→ **What is being asked**
Every entry is to be restated exactly; pictures are not part of the copy.

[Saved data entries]
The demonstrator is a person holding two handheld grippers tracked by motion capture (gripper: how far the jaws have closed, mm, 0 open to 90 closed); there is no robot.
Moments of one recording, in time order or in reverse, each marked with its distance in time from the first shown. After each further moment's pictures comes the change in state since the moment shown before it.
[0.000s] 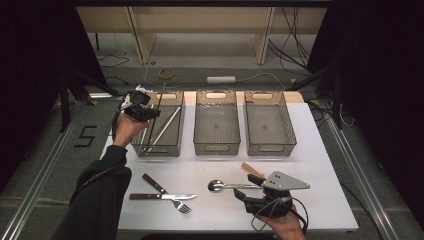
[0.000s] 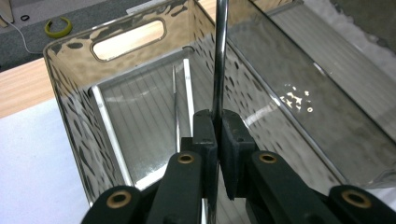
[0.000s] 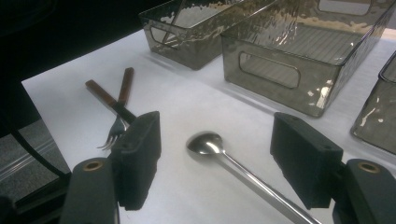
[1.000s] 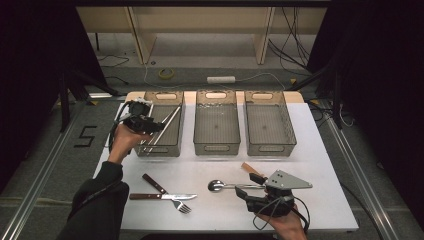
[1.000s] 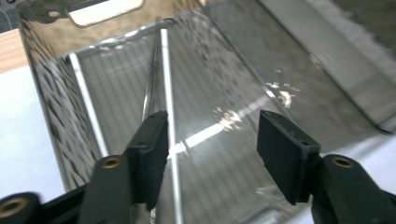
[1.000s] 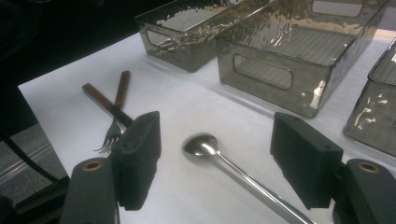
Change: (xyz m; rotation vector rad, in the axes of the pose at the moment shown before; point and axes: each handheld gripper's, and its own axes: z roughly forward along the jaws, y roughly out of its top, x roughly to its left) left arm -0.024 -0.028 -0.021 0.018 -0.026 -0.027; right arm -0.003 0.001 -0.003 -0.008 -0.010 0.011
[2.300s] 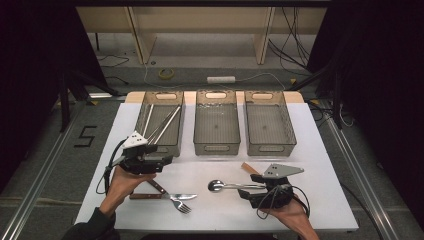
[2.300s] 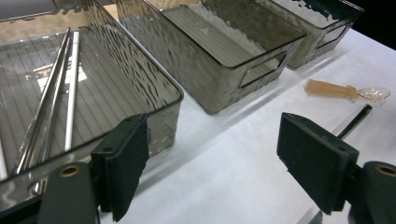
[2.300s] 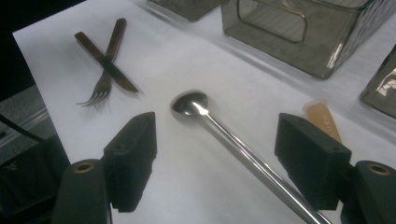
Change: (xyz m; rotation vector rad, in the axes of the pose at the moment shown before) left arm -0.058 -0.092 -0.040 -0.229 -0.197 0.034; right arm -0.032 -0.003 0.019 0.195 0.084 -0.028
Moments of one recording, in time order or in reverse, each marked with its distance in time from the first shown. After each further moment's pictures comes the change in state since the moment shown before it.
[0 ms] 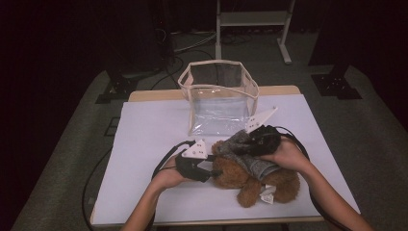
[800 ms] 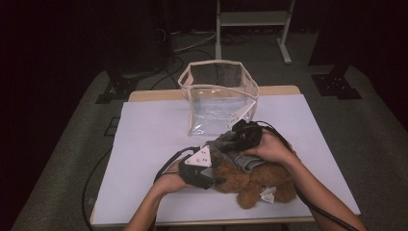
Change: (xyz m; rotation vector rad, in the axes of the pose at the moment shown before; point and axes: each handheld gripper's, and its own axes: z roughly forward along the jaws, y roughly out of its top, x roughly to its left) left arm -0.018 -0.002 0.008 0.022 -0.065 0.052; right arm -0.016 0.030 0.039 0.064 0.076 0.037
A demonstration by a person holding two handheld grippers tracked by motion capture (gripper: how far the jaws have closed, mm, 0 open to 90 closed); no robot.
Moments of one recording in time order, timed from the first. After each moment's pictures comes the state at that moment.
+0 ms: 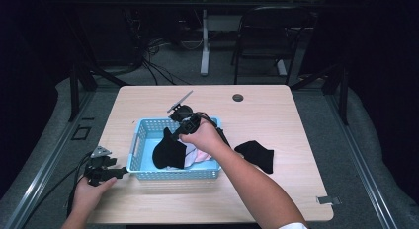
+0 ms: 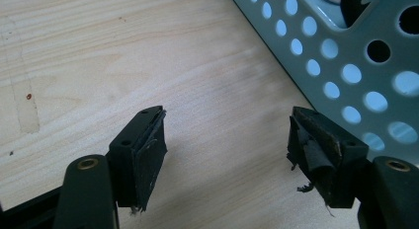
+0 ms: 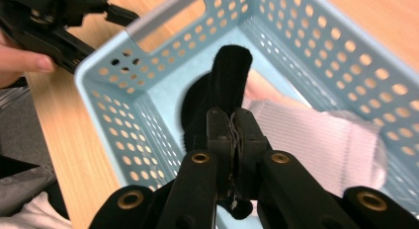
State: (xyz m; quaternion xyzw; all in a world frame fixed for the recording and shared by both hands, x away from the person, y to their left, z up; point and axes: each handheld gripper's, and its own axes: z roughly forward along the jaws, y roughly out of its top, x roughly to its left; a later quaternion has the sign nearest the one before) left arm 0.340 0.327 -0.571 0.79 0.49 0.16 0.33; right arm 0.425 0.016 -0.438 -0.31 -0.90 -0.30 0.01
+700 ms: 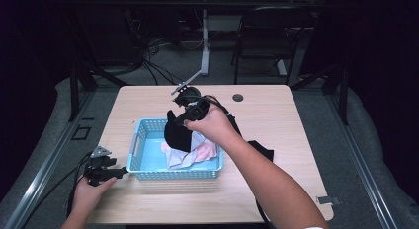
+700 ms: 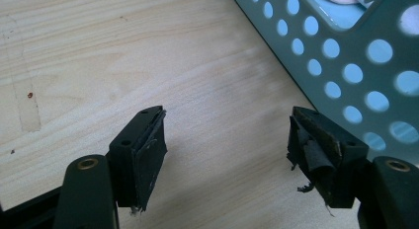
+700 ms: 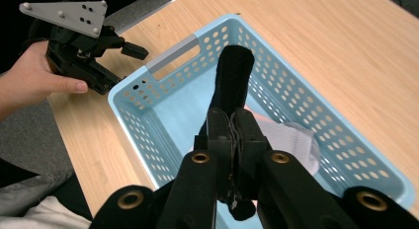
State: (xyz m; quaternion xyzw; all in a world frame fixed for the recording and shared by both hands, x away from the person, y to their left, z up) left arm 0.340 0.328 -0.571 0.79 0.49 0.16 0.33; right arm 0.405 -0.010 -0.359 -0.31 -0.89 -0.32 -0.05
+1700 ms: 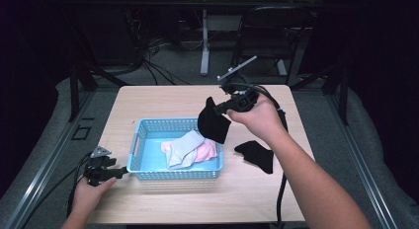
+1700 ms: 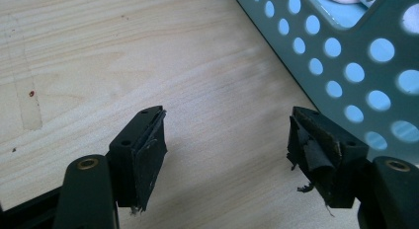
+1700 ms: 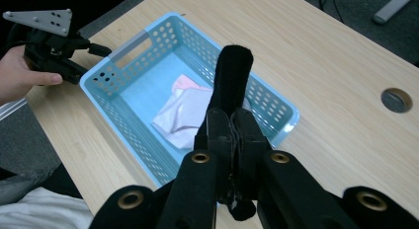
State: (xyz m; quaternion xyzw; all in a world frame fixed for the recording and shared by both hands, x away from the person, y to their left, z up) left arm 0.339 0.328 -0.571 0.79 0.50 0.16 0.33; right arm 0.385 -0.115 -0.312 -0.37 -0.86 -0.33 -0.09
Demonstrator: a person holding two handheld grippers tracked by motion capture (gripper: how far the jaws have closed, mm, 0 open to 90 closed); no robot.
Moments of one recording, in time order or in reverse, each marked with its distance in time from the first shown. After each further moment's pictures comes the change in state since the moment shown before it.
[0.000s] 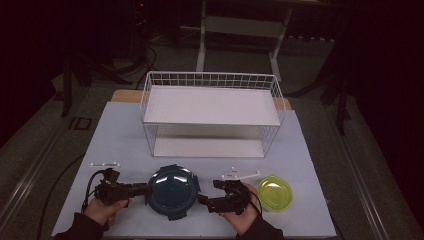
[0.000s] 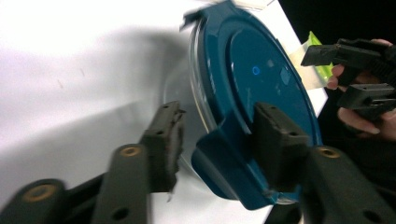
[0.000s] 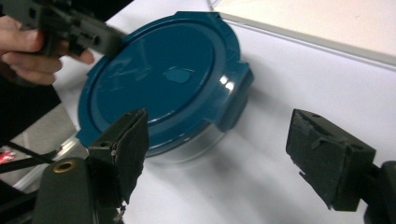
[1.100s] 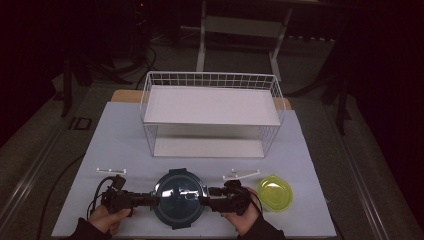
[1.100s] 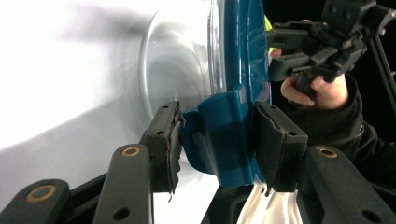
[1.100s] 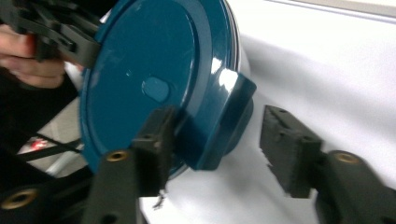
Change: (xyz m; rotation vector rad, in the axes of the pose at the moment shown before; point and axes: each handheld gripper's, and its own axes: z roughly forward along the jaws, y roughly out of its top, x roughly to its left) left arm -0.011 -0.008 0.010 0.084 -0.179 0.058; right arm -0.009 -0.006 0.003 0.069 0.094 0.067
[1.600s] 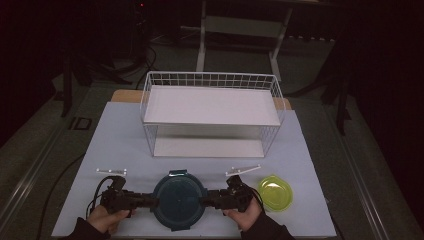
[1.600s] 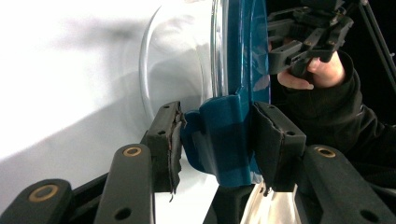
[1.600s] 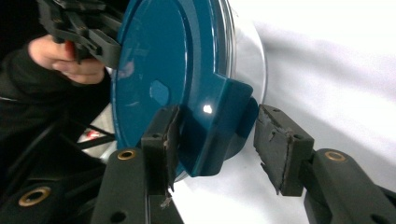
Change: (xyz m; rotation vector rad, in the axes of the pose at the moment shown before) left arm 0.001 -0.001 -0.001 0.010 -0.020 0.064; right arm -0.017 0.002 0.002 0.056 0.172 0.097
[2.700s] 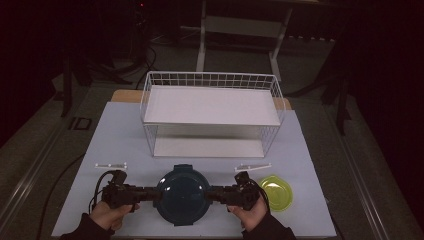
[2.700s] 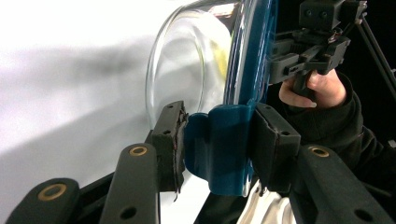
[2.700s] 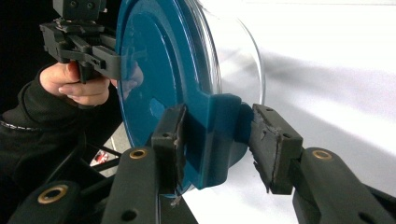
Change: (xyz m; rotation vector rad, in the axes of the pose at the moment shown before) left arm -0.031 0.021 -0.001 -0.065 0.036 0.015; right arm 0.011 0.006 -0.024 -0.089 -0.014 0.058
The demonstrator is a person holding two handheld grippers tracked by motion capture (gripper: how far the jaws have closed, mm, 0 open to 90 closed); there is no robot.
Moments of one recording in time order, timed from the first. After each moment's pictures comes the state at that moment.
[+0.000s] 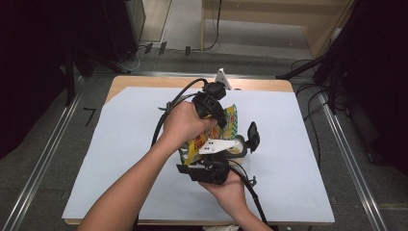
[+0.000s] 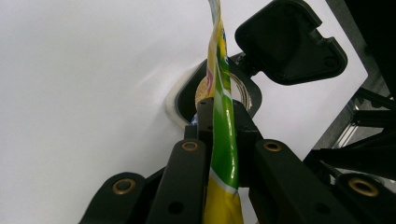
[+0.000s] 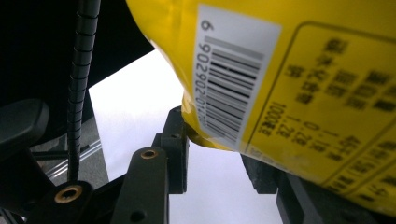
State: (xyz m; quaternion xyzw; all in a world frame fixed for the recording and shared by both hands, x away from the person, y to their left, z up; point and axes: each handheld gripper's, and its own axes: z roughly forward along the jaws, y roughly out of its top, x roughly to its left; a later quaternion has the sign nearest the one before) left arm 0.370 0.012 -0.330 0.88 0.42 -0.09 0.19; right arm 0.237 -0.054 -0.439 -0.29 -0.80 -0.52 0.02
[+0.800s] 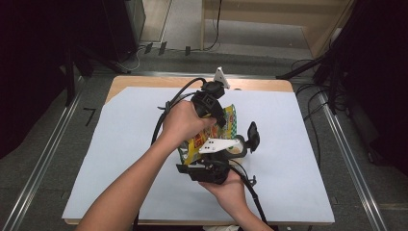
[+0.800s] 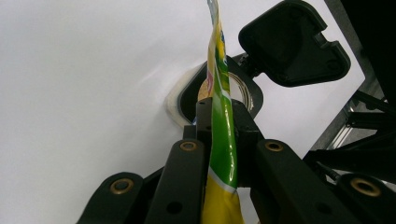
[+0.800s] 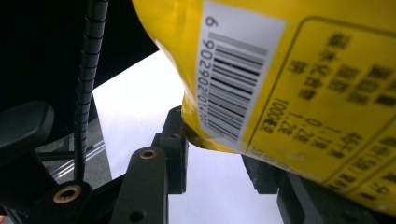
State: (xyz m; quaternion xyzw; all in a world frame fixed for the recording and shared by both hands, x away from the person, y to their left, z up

→ **Result of the task**
The demonstrator is a person holding two handheld grippers tracked by motion capture (gripper: how far the jaws have closed, mm, 0 open to 90 closed); there is no robot.
Moments of one recording, in time order or in reverse, each marked with its distance in time from the first shown. After each further moment's pictures comes the change in state since the moment shown before it.
[0.000s] 
[0.000s] 
[0.000s] 
[1.000s] 
[1.000s] 
[1.000s] 
Change: (xyz m; rotation vector rad, in the axes of the pose at the moment shown before; point and axes: each handheld gripper's, and its own axes: z roughly forward along the jaws, y roughly out of its top, x roughly to its left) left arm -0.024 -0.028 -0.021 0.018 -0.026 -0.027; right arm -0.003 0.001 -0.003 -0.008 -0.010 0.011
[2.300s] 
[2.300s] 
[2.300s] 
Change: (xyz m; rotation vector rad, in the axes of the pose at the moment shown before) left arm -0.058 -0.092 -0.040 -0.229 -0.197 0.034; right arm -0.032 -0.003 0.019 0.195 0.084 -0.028
Moments of one recording, in time order or in reverse, each marked with its distance in time from the first shown. After each further moment's pictures comes the change in state since the moment shown before it.
[0 ms] 
[800 ms] 
Change: (xyz m; rotation vector rad, in the axes of the pose at the moment shown before; point and axes: each handheld gripper's, and its own axes: z roughly forward along the jaws, y roughly out of its top, x roughly to its left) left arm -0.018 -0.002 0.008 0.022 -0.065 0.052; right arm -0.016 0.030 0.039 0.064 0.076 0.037
A demonstration by a person holding two handheld grippers tracked by motion capture (gripper: how far the jaws have closed, mm, 0 open to 90 closed); no robot.
Moments of one recording in time order, timed from the first. After each moment's pictures comes the state at that moment.
+0 ms: 
+0 ms: 
+0 ms: 
State: (xyz m; quaternion xyzw; all in a world frame fixed for the recording and shared by both hands, x away from the person, y to their left, z up; point and axes: each handheld gripper's, and its own axes: z roughly forward along the jaws, y roughly out of its top, x roughly to its left; a later quaternion has the sign nearest the one before) left arm 0.340 0.327 -0.571 0.79 0.49 0.16 0.33; right arm 0.425 0.016 -0.438 -0.31 -0.90 -0.30 0.01
+700 ms: 
+700 ms: 
+700 ms: 
State: (xyz m; quaternion xyzw; all in a world frame fixed for the recording and shared by both hands, x away from the person, y to their left, z up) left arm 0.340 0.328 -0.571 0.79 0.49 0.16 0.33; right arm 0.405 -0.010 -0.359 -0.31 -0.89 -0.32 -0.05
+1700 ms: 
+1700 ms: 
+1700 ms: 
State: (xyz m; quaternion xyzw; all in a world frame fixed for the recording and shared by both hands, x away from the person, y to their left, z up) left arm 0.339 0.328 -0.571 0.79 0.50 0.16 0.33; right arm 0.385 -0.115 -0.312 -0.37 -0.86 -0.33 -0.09
Demonstrator: a person holding two handheld grippers tracked by motion capture (gripper: how far the jaws have closed, mm, 0 open to 90 closed); no robot.
Moments of one recording, in time order or in reverse, each marked with its distance in time from the first shown. After each further moment's pictures comes the change in state since the moment shown before it.
[0.000s] 
[0.000s] 
[0.000s] 
[1.100s] 
[1.100s] 
[1.100s] 
Change: (xyz m; rotation vector rad, in the axes of the pose at the moment shown before; point and axes: each handheld gripper's, and its own axes: z roughly forward along the jaws, y roughly out of its top, x roughly to its left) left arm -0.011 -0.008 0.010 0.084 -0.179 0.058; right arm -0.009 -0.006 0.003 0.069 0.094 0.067
[1.600s] 
[1.600s] 
[1.600s] 
Change: (xyz m; rotation vector rad, in the axes of the pose at the moment shown before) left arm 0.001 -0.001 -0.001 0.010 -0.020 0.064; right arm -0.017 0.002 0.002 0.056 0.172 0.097
[2.700s] 
[2.700s] 
[2.700s] 
Change: (xyz m; rotation vector rad, in the axes of the pose at the moment shown before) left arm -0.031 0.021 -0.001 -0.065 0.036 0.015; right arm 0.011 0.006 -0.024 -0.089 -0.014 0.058
The demonstrator is a person holding two handheld grippers tracked by motion capture (gripper: how far the jaws have closed, mm, 0 open to 90 closed); there is no robot.
Moments of one recording in time order, timed from the first. After each moment's pictures comes the state at that moment.
[+0.000s] 
[+0.000s] 
[+0.000s] 
State: (xyz m; quaternion xyzw; all in a world frame fixed for the recording and shared by both hands, x away from the person, y to their left, z up; point and axes: each handheld gripper's, and its own axes: z roughly forward along the jaws, y roughly out of its top, x roughly to its left; a later quaternion has the sign nearest the one before) left arm 0.370 0.012 -0.330 0.88 0.42 -0.09 0.19; right arm 0.237 -0.054 -0.439 -0.29 -0.80 -0.52 0.02
[+0.800s] 
[+0.800s] 
[+0.800s] 
State: (xyz m; quaternion xyzw; all in a world frame fixed for the recording and shared by both hands, x away from the person, y to their left, z up

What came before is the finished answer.